## What is being asked
Every line holding the string "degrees" should be copied out of the listing.

## Material provided
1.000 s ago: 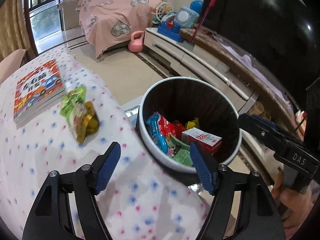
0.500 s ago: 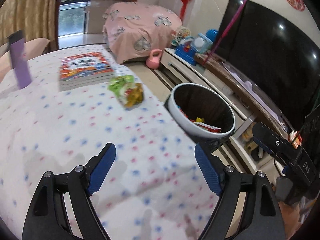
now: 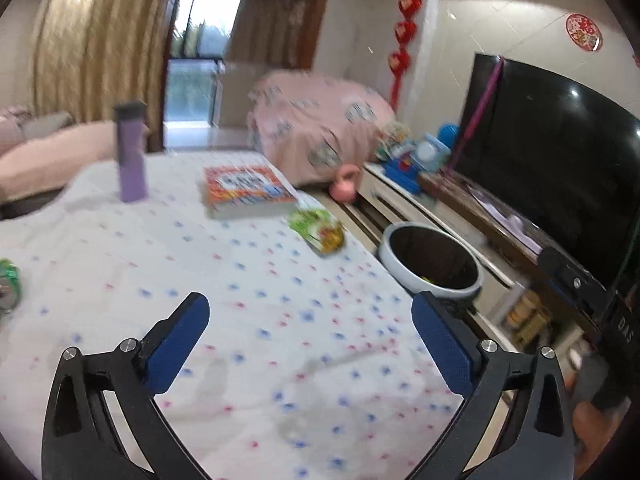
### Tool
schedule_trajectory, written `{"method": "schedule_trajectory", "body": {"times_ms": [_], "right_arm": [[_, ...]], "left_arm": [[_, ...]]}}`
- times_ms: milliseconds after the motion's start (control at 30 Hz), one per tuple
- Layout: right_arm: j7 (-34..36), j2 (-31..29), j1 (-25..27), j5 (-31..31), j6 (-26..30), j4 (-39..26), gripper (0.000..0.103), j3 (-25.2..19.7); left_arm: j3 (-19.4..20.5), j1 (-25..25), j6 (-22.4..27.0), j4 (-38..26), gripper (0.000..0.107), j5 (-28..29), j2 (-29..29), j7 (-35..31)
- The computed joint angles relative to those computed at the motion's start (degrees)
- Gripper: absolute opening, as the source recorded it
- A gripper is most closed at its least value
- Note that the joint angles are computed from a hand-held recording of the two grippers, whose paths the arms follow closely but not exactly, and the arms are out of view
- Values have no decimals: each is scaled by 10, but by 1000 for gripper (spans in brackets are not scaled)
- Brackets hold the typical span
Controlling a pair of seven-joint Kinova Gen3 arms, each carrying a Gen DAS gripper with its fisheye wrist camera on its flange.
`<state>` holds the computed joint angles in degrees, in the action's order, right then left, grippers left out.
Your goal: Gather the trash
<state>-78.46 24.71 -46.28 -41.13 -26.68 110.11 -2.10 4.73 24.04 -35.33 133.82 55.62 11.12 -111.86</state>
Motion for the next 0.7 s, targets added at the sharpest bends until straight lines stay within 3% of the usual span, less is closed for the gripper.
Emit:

## Finished task
- The computed joint angles relative to those computed at the motion's start (degrees)
`<state>` holds the computed joint angles in degrees, in the action's order, right then left, grippers left out.

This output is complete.